— TASK ITEM —
Once the pictures are removed, reproduce what is left of the data below exactly.
-- Opening Marker --
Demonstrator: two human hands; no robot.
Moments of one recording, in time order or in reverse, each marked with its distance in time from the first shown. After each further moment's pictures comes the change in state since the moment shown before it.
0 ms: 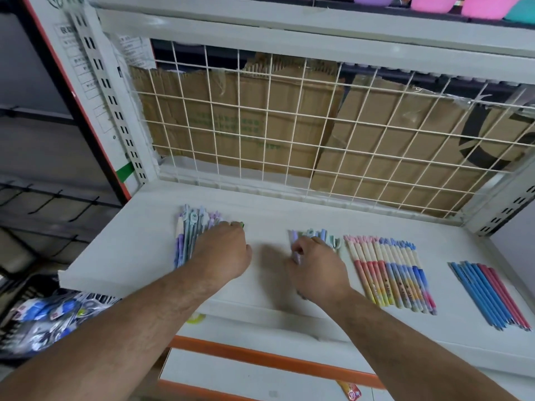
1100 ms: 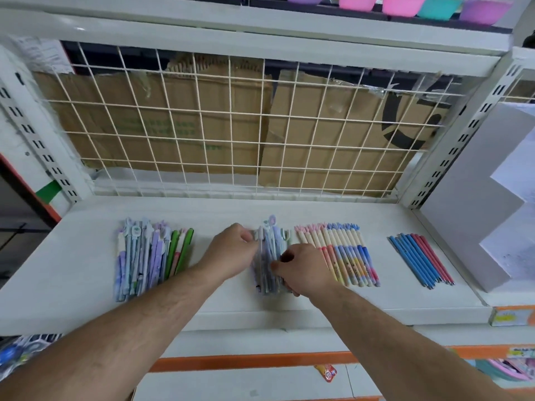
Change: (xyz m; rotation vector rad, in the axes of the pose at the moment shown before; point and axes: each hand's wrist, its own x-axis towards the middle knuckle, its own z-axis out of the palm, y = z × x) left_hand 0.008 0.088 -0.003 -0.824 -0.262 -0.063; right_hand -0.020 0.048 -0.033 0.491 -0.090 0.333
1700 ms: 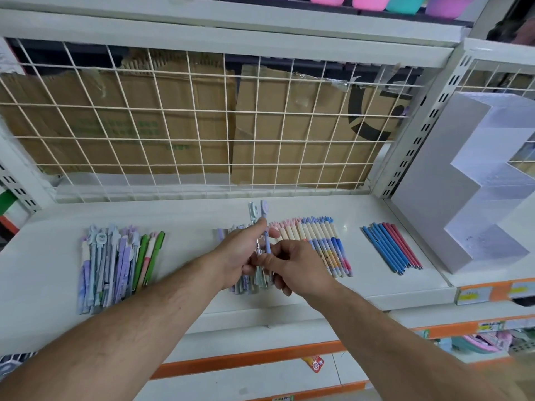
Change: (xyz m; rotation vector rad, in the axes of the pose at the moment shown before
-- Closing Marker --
— EXERCISE SOLUTION —
Demonstrator: two human hands; no robot.
Moments of one recording, in time order or in reverse, each marked with its distance in time from the first shown. After each further moment's pictures comes the change in state since the moment shown before it.
0 ms: 
1100 ms: 
Change: (xyz m; rotation vector rad, in the axes of the pose at the moment shown before; point and axes: each hand's wrist, its own x-axis towards the middle knuckle, its own z-axis out of the palm, y = z × x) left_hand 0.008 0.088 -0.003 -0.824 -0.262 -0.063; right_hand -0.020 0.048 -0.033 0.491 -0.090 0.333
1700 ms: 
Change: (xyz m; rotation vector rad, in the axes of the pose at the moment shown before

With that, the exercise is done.